In contrast, the TAN model, which allows for dependencies between features, did not enhance classification accuracy and resulted in lower specificity. This suggests that introducing feature dependencies may have led to overfitting or captured noise rather than meaningful patterns. The Decision Tree model offered balanced sensitivity and specificity but did not surpass the Naive Bayes model in overall performance. These findings highlight that simpler models can be more effective and reliable for certain datasets, particularly when interpretability is essential [25].

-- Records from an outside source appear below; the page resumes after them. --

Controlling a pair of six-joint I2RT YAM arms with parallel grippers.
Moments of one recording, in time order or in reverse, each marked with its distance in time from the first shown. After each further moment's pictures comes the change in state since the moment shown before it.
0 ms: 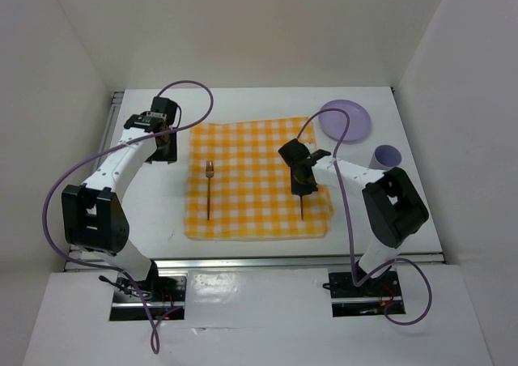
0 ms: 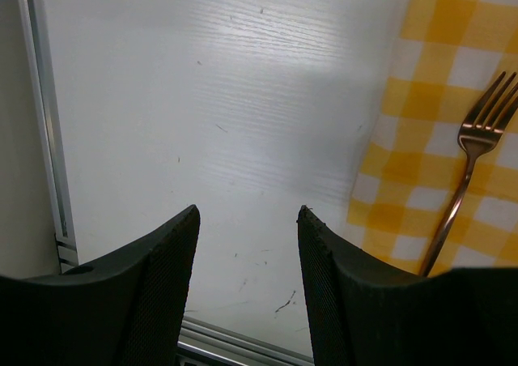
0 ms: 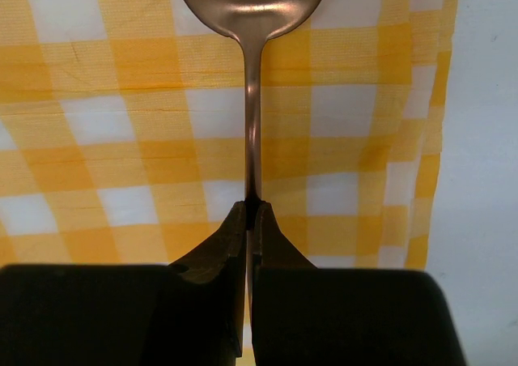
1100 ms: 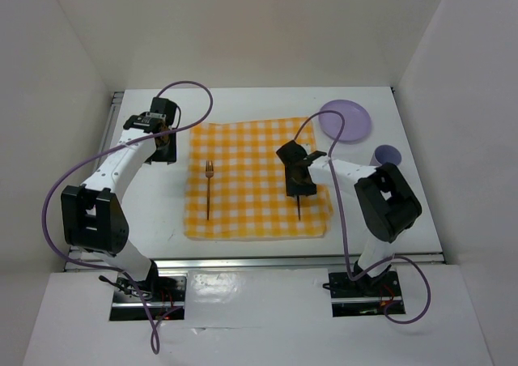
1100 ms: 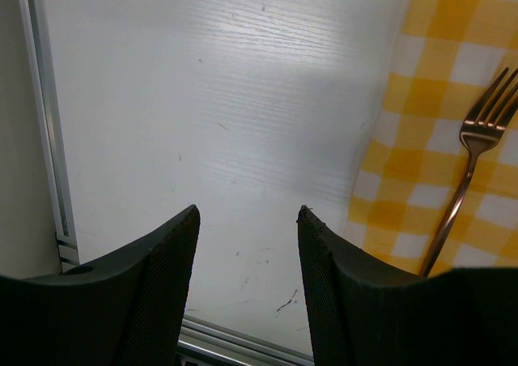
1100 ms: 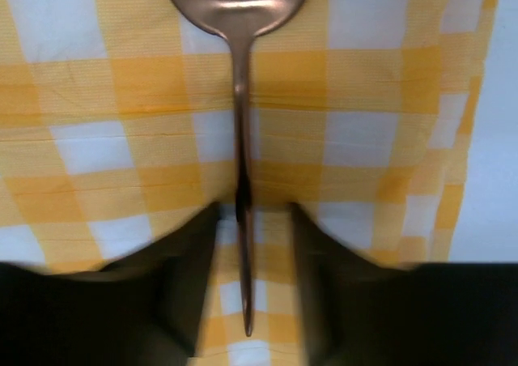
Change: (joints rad) left arm 0.003 -0.006 -0.007 0.000 0.002 0.003; right arm 0.000 0.062 -0.011 0.073 -0.013 -0.020
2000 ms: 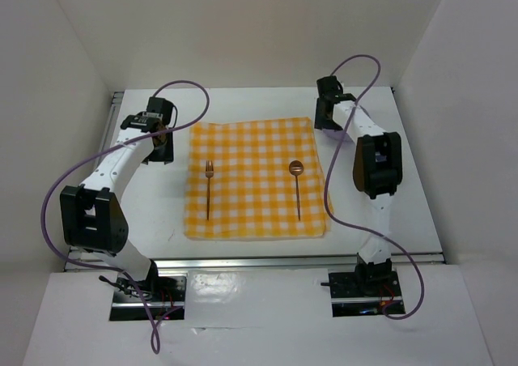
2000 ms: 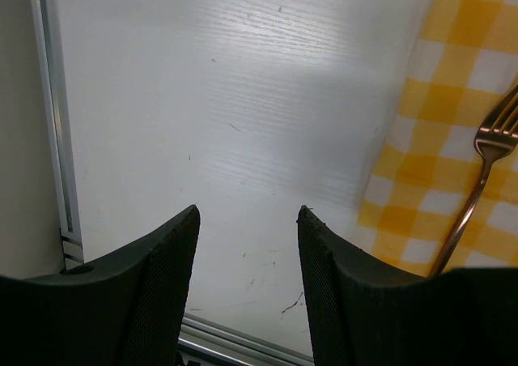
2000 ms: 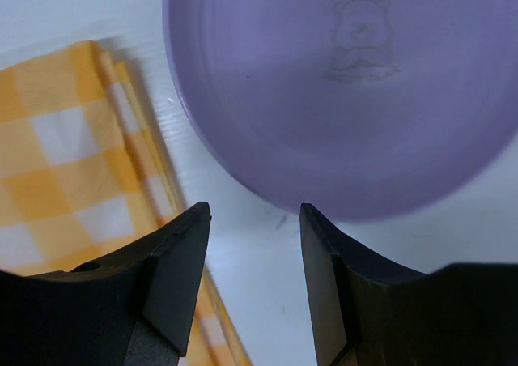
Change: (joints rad) left arm 0.019 0.000 0.000 0.000 -0.005 0.004; right arm -0.418 0.414 0.785 -0.087 0.050 -0.282
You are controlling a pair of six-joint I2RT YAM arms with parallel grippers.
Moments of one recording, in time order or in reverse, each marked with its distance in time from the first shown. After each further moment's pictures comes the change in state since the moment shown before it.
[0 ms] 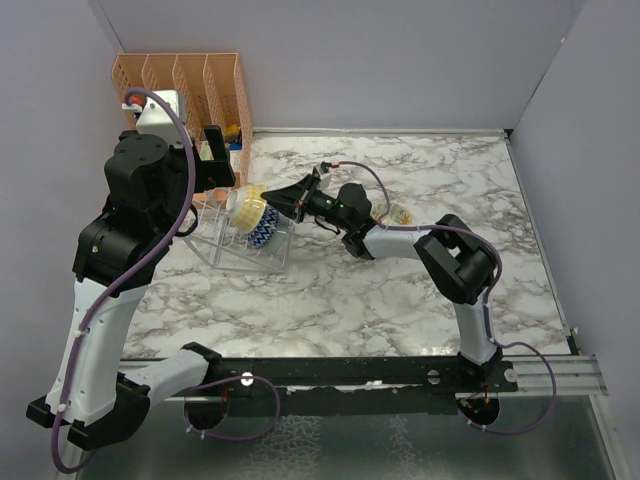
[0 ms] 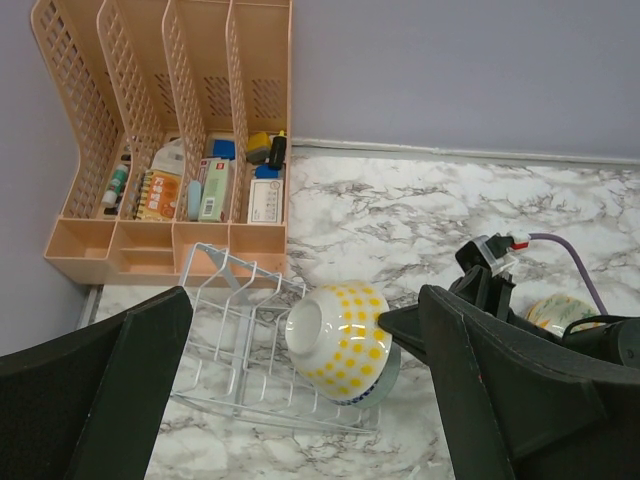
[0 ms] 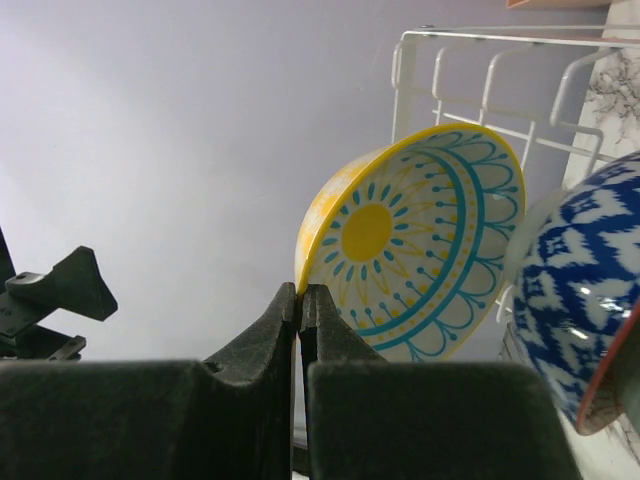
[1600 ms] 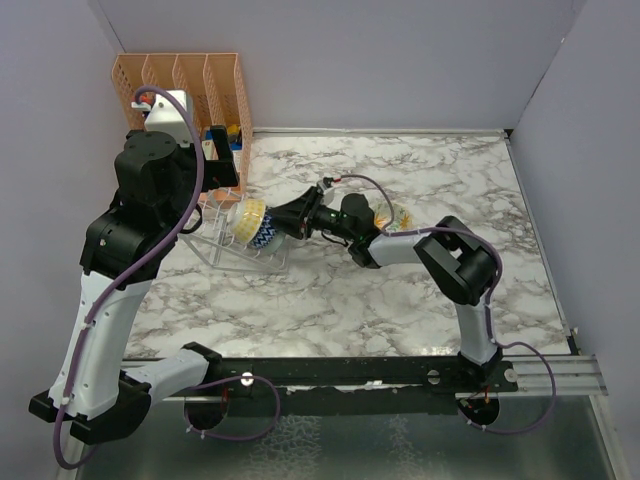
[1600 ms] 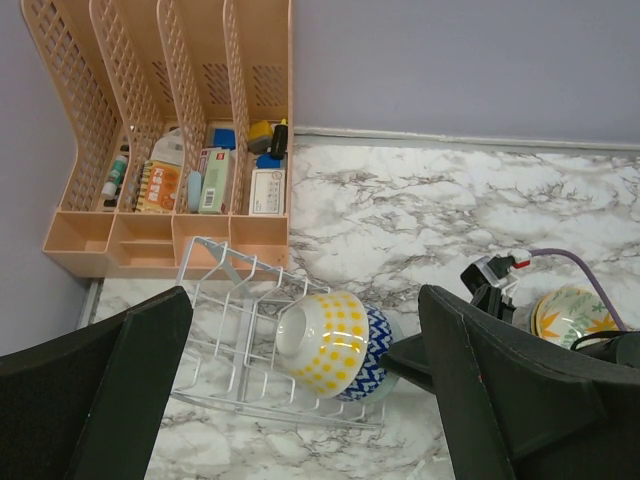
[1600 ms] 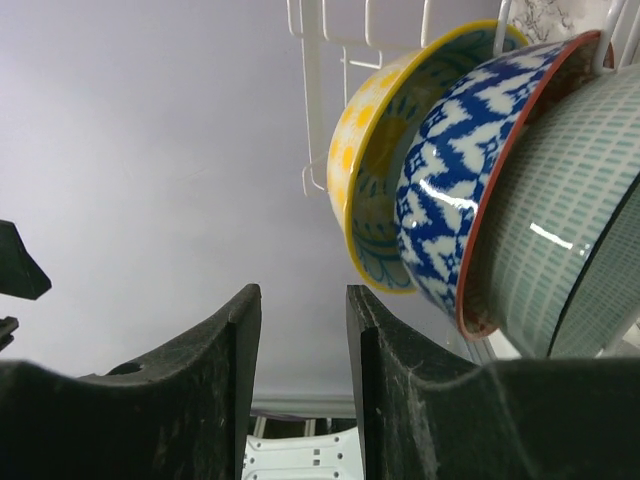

The implications of these results are significant for clinical practice. The superior performance and simplicity of the Naive Bayes classifier make it an attractive option for real-world applications where transparency and ease of interpretation are crucial. Its high specificity minimizes the risk of false positives, reducing unnecessary anxiety and medical interventions for patients. Moreover, the straightforward implementation of the Naive Bayes model facilitates its integration into existing diagnostic systems without the need for extensive computational resources. [26] In the future, hybrid models or ensemble methods that combine the strengths of Bayesian Networks and Decision Trees could be researched more, potentially offering improved accuracy and robustness while maintaining clinical interpretability. Additionally, Naive Bayes’ ability to handle small datasets and still produce accurate results makes it particularly useful in medical scenarios where data collection may be limited. By leveraging its probabilistic framework, the model can provide not only predictions but also a measure of confidence in its classifications, further aiding clinicians in making informed decisions.